Kennedy’s action on a proposed steel price increase in 1962 resulted in one of the most controversial domestic issues of his administration. In March of that year he persuaded the united steelworkers to accept a contract he hailed as “noninflationary.” A few days later, the United States Steel Corporation announced an increase of 3.5% in its prices, and most other steel companies did likewise. In the three days that followed, Kennedy brought such intense pressure to bear that the companies rescinded the increases. But in the aftermath, businessmen widely criticized the president as being hostile to them.

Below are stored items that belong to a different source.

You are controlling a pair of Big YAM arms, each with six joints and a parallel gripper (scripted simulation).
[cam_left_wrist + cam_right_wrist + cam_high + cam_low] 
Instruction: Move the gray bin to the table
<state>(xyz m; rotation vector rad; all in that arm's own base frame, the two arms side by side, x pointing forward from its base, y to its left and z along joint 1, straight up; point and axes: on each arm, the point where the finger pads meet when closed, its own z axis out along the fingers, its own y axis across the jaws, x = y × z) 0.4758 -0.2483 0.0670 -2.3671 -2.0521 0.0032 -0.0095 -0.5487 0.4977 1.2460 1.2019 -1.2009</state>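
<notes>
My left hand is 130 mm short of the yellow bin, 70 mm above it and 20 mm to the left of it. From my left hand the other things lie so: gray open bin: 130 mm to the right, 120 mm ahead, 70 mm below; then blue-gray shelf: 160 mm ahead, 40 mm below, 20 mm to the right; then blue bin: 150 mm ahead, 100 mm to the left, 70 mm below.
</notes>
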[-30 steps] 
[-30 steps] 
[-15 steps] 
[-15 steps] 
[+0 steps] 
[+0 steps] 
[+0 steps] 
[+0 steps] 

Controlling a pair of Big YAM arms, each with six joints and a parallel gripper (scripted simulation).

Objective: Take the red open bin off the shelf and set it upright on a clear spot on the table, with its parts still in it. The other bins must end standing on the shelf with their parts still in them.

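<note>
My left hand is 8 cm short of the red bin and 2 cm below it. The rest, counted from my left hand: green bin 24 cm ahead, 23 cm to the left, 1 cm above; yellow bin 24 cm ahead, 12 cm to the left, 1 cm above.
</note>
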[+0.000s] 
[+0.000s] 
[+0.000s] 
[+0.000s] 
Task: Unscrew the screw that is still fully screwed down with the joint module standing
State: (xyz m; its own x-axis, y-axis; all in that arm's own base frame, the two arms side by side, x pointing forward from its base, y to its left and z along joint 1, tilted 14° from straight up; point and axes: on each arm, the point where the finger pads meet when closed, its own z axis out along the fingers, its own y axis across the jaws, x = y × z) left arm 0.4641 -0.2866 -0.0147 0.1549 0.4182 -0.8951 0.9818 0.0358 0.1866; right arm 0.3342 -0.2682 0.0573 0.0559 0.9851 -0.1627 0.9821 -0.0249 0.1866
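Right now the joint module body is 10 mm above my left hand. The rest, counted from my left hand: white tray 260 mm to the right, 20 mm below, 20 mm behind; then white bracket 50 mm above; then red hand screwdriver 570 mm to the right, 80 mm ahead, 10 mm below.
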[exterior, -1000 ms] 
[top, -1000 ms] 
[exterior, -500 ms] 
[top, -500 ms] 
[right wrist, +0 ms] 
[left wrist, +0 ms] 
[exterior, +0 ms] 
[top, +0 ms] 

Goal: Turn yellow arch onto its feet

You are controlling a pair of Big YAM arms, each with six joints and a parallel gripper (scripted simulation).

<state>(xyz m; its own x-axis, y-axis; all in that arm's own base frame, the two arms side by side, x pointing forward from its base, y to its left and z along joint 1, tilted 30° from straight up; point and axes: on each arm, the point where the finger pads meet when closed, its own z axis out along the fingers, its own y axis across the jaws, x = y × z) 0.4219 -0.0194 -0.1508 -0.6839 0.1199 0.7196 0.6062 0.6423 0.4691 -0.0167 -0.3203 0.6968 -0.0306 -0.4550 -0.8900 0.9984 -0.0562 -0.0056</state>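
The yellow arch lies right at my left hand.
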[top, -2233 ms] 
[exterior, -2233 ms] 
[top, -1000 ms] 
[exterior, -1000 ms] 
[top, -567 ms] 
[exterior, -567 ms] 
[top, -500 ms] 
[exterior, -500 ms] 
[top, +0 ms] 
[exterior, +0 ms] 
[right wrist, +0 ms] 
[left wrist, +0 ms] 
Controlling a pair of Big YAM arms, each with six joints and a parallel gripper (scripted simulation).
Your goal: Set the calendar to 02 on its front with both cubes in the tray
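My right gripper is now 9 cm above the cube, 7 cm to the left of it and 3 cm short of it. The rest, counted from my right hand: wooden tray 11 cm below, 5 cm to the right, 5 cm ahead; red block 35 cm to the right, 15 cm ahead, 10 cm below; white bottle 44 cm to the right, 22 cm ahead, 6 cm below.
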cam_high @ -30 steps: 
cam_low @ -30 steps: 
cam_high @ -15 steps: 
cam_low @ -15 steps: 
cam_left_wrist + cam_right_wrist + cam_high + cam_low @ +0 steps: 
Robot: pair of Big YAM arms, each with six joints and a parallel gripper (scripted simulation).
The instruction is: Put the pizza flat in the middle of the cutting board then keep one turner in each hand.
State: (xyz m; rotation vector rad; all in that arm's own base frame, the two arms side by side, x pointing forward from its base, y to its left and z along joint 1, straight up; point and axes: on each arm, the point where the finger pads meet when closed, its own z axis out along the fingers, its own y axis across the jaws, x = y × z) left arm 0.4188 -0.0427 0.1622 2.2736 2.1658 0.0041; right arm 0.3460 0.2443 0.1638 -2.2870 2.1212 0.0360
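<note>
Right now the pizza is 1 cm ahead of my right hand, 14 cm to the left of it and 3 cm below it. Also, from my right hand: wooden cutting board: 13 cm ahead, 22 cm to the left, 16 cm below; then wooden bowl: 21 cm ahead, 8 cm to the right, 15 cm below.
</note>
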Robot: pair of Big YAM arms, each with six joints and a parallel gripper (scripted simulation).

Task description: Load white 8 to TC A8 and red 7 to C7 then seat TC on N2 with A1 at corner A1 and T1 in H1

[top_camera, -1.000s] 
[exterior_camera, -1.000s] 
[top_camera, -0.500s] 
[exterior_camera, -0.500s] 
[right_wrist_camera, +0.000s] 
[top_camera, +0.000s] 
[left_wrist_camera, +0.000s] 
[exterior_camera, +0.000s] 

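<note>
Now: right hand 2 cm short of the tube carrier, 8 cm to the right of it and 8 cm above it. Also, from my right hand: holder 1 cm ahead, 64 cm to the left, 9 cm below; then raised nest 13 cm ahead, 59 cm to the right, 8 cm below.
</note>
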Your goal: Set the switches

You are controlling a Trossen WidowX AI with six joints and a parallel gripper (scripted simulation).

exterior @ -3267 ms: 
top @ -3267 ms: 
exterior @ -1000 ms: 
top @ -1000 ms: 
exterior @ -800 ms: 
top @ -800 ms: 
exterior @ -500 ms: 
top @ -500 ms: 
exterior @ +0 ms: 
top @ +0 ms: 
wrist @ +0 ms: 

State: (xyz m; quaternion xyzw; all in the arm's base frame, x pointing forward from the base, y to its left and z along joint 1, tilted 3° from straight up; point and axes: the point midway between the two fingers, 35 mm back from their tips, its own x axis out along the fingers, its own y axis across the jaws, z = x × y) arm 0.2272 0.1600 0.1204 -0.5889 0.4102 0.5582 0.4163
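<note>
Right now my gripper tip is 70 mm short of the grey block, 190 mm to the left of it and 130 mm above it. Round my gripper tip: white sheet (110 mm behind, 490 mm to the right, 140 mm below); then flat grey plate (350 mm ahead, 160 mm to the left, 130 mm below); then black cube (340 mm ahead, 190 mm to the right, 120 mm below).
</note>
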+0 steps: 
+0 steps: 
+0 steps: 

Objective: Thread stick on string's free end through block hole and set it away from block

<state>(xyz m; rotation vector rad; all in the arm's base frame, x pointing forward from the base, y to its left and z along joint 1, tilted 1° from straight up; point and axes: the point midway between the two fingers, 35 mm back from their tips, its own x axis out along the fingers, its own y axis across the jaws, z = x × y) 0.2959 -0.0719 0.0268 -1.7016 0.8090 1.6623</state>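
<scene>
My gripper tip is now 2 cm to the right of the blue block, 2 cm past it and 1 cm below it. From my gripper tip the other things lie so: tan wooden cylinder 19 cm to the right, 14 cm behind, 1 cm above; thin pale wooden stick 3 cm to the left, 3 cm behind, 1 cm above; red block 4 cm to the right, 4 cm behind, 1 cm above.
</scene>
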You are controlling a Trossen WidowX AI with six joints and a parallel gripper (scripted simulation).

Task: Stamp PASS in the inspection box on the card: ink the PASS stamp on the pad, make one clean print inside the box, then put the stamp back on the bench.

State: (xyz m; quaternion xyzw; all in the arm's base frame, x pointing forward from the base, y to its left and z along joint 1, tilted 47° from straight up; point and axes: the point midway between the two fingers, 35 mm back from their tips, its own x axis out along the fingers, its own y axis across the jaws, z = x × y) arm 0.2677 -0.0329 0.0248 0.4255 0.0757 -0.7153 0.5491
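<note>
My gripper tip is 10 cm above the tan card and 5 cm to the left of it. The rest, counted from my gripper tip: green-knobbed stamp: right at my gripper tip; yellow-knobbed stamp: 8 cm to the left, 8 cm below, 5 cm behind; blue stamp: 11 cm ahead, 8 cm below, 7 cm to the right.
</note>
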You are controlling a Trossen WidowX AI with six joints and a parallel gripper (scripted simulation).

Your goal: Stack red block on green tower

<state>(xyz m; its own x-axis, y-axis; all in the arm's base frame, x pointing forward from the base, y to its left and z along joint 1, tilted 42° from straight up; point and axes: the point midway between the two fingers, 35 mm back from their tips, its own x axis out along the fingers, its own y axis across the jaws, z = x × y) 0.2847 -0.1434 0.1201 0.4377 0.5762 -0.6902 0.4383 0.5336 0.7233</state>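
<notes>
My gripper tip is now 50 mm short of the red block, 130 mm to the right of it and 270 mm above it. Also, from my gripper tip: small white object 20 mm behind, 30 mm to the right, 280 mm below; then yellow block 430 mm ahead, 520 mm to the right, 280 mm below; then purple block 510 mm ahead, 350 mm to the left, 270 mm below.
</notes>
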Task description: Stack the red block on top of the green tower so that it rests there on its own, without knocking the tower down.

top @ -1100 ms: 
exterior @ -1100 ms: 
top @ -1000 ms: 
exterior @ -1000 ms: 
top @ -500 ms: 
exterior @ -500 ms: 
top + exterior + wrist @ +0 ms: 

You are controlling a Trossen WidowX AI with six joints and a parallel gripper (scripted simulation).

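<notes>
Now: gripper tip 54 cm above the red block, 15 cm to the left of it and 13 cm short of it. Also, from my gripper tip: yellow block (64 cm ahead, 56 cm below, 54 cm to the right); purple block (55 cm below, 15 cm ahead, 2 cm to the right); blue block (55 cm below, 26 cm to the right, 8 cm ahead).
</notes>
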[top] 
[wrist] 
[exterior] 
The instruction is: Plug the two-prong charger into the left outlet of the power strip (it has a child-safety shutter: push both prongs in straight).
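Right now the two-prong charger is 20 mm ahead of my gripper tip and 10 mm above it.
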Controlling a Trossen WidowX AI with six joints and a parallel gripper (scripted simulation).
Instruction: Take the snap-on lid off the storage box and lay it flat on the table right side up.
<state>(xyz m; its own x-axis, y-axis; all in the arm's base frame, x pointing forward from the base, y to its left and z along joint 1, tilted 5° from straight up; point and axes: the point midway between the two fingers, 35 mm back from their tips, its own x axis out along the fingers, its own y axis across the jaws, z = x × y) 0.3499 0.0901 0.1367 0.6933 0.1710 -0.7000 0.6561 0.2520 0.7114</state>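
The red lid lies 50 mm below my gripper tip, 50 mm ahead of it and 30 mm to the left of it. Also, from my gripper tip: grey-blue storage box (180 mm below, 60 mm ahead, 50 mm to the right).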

Civil Rights was the most difficult national problem to face President Kennedy. Throughout his political career he had taken a moderate stand on civil rights, although his administration gave strong legal support to the foes of segregation. In June 1963, as pressure for racial equality mounted, the president addressed the nation, declaring that the United States faced a “moral crisis” as a result of discontent among blacks. Later that month he sent a special message to Congress, calling for extensive civil rights legislation. As with the tax cut, Congress delayed action and did not pass a comprehensive civil rights bill until the summer of 1964, after the president’s death.

36. President – Lyndon Baines Johnson

Term – November 22, 1963 to January 20, 1969

At the top of the new president’s agenda was enactment of Kennedy’s proposals on civil rights and taxes. The proposals had been made earlier in the year, but Congress had failed to take final action on them. Now, however, Congress acted. With Johnson in the White House, Congress behaved in domestic affairs, as it had not done since Franklin Roosevelt’s first term. In 1964 it passed the Tax Reduction Act, which reflected the economic theory that at times the federal government must spend more than it takes in order to stimulate economic growth. Congress also passed a very broad civil rights law that attacked segregation, banned discrimination in public accommodations, and eliminated restrictions in job opportunities. And these new laws were only Johnson’s largest victories.

The situation in the country, as well as Johnson’s talents, contributed to these accomplishments in 1964. Kennedy had done much of the preparatory work, and his assassination had generated a national mood that tended to remove opposition to his proposals. The militant civil rights movement exerted pressure, and scholars and publicists alerted the public to the existence of major problems in American society, poverty above all. But Johnson’s leadership was an important factor. From the first he employed all of his tested techniques for dealing with Congress, and he supplemented these with frequent speeches that, in effect, appealed over the heads of the congressmen to the people themselves.

Since the spring of 1964, Johnson had talked of building a “Great Society,” and he had organized a series of “task forces” to help give concrete meaning to this concept. With their help, by January 1965, he was armed with a series of messages and drafts of bills.